It was always the boys and I who were sat on the swings, trying to go as high as we could go. I was five and they were eight and ten - young cousins trying to outdo each other on the playground. Every now and then, someone would go running home in a flood of tears with an injury of some form. But despite each fall, each scrape, each bruise we still went back to the park to play competition again. Ten, eight and five, we were. Ten. Eight. And five.
The humid days in the park soon became a past we no longer talked about. We were now twenty, twenty-three and twenty-five. Days spent in office erased all recollection of the events of our childhood. Only on the rainy weekends spent indoors would I remember the days when the cousins and I played on the swings. I wondered if they remembered it as fondly as I and wondered if they thought about the past on gloomy days in the Australian outback just as I did on wintry days in the English countryside.

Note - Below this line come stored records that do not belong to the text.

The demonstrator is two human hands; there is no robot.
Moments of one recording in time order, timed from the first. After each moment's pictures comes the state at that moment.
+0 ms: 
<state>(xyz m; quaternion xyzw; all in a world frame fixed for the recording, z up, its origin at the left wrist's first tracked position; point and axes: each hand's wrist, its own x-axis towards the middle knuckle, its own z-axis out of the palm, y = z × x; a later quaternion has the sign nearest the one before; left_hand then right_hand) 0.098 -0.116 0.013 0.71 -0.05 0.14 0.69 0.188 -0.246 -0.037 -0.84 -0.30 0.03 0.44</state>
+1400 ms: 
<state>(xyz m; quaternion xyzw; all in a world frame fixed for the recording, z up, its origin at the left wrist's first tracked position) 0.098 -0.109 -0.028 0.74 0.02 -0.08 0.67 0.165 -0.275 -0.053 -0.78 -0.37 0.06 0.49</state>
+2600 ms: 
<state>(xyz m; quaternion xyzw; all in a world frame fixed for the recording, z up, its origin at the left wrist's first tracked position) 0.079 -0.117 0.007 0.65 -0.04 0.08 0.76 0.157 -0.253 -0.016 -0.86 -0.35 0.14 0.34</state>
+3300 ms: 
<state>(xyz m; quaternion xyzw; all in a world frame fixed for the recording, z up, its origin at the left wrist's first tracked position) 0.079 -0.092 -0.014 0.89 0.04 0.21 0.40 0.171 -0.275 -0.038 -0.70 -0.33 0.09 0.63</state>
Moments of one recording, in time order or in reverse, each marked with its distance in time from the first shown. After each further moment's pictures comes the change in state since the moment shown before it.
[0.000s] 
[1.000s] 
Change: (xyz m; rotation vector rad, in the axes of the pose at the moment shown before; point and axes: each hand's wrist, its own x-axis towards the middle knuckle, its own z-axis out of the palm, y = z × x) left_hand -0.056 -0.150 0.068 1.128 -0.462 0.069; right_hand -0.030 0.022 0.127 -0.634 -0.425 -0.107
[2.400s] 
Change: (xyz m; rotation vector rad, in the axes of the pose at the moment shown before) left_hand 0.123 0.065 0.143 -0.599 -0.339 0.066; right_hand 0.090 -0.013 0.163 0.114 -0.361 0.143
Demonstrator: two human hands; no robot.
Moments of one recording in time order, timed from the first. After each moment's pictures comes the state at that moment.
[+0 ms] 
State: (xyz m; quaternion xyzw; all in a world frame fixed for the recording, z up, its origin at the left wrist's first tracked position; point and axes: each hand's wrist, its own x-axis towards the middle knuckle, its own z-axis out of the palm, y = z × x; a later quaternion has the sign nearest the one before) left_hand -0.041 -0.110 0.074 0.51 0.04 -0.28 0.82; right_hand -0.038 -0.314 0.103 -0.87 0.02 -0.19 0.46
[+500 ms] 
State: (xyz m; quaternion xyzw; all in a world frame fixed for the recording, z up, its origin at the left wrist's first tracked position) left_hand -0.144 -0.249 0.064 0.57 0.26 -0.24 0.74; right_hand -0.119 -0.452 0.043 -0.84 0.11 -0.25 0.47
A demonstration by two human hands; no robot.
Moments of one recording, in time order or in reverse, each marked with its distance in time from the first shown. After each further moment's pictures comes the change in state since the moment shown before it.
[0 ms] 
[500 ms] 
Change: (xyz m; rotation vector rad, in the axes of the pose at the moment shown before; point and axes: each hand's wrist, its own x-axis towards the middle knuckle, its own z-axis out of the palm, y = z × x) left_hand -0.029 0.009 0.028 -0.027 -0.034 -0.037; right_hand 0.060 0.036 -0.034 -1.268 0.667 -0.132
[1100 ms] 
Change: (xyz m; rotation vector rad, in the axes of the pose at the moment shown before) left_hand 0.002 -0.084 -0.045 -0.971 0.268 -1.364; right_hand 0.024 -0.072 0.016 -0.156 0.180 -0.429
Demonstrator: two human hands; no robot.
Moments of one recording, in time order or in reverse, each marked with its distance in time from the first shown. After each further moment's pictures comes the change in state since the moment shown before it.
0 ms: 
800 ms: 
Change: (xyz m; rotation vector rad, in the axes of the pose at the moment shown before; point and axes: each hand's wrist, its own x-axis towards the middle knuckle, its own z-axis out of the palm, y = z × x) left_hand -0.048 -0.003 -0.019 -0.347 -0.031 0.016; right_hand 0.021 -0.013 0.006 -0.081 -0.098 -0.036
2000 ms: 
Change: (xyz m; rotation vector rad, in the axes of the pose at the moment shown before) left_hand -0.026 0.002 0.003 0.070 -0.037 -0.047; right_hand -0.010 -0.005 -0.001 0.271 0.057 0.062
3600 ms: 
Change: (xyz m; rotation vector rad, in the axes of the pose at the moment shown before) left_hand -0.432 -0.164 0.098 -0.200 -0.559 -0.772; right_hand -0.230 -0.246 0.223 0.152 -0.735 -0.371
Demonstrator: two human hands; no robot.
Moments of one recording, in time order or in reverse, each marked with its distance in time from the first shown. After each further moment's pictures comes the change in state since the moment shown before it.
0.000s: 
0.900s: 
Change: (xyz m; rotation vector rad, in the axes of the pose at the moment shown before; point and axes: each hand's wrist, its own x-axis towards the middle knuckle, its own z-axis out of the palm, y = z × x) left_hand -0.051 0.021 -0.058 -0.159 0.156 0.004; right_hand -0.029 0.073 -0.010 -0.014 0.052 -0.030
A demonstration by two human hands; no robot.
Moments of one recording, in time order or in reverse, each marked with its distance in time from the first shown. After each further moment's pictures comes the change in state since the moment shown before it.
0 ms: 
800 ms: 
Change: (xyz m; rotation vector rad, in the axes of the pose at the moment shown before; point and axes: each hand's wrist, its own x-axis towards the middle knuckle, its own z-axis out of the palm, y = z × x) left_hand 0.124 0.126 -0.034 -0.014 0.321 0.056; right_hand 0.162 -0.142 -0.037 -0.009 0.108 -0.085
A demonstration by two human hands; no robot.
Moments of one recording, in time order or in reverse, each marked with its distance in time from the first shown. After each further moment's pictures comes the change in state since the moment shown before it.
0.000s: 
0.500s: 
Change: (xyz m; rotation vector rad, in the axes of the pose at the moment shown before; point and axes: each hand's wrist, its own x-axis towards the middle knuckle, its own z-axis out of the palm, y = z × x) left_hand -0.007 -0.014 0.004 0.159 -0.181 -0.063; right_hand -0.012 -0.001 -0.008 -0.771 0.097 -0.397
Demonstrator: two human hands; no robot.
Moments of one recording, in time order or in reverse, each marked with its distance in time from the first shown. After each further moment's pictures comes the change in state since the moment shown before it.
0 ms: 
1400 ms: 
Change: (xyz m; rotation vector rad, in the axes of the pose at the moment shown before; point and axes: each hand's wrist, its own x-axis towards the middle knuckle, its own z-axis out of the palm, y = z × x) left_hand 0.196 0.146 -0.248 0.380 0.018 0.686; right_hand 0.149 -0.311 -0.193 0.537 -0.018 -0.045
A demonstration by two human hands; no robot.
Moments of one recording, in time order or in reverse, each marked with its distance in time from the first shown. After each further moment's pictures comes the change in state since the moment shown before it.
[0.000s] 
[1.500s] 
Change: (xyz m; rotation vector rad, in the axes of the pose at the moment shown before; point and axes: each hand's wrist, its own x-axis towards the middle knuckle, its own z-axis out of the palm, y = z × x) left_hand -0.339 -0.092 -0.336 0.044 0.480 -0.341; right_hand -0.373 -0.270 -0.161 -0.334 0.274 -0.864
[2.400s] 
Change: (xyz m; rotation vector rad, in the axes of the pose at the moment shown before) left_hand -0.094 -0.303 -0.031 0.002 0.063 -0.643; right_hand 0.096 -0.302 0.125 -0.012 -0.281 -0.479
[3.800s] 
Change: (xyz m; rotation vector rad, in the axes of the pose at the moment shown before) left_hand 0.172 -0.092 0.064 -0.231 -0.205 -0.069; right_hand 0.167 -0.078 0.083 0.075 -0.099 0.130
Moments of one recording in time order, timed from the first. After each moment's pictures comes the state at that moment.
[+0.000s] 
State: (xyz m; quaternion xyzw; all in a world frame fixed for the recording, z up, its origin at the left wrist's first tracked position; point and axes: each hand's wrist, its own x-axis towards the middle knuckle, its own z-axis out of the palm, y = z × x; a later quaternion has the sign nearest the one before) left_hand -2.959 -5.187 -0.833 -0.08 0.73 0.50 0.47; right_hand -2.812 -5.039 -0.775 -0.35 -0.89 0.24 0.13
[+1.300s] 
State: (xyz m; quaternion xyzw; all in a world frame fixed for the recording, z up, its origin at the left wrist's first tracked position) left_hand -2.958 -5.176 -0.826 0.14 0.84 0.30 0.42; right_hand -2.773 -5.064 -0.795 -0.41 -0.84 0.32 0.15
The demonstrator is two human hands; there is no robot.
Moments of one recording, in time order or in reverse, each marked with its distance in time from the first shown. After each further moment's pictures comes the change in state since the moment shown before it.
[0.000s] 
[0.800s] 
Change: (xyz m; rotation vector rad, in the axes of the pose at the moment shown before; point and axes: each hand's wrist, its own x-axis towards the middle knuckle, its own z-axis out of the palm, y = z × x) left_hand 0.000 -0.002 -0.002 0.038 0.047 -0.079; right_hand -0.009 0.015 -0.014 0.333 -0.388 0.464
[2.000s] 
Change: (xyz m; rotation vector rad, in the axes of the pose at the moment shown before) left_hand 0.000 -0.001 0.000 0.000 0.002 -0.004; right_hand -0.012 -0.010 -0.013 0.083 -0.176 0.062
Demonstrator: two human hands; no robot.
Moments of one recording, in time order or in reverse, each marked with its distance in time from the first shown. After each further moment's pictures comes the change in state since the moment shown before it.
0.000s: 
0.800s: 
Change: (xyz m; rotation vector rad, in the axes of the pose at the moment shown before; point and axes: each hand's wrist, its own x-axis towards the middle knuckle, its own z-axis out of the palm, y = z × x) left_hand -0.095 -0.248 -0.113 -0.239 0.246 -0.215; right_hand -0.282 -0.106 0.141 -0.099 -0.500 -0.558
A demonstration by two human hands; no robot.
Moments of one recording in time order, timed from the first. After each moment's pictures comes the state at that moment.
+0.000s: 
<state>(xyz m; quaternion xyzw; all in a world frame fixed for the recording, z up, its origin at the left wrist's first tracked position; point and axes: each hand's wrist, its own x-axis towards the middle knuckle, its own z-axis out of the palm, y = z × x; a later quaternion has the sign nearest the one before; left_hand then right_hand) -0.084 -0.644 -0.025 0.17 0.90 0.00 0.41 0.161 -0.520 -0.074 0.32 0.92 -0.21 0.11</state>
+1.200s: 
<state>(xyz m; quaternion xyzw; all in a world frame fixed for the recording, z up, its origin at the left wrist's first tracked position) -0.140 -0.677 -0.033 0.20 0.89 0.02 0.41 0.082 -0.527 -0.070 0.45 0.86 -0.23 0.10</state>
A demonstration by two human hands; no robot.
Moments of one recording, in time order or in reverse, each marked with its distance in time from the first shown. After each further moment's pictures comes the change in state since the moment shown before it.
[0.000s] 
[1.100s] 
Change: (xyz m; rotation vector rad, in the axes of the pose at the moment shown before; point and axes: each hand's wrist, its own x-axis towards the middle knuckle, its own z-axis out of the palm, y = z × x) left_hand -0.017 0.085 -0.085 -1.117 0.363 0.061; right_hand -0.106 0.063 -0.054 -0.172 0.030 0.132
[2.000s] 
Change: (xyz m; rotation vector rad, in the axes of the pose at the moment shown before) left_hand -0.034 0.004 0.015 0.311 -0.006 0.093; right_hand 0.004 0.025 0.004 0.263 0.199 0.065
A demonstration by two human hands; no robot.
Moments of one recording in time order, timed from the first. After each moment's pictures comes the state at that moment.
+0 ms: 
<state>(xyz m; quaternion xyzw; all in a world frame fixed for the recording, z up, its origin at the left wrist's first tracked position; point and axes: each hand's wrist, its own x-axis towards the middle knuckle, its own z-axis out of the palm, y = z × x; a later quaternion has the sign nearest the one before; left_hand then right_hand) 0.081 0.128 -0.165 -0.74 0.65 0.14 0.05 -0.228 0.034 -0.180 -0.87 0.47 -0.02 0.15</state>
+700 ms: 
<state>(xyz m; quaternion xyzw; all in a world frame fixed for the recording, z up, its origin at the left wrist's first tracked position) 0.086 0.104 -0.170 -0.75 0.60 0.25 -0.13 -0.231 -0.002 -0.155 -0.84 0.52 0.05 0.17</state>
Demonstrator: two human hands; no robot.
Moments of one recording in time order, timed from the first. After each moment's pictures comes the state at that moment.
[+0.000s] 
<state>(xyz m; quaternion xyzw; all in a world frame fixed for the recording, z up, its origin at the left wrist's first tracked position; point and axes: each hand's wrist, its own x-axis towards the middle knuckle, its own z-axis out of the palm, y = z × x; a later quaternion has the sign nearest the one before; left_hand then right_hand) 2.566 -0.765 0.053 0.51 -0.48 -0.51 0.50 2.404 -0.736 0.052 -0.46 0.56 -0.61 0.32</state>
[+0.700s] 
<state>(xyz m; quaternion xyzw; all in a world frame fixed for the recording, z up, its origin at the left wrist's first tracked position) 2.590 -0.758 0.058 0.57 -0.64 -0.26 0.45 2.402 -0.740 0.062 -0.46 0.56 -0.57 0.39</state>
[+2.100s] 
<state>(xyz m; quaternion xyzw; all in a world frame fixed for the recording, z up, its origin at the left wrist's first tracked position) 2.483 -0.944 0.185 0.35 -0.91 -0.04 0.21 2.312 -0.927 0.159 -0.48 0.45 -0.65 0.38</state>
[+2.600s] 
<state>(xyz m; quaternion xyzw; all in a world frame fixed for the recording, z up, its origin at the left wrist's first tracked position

There was never much communication between us since we parted ways. They left for university long before I did and never really came back. I caught them during the small slivers of time we spent together, but the stories we could share soon dwindled and we were left with nothing much to say. Gone were the days in the park when we laughed, screamed, cried - perhaps, they were never meant to be relived over the Christmas dinner chat. Now dressed smartly in our work clothes (or at least I would like to think I dressed smartly), we left it all behind and all that's left is the acknowledgement that much has changed and that we could never revert back to the childhood we once had fifteen years before.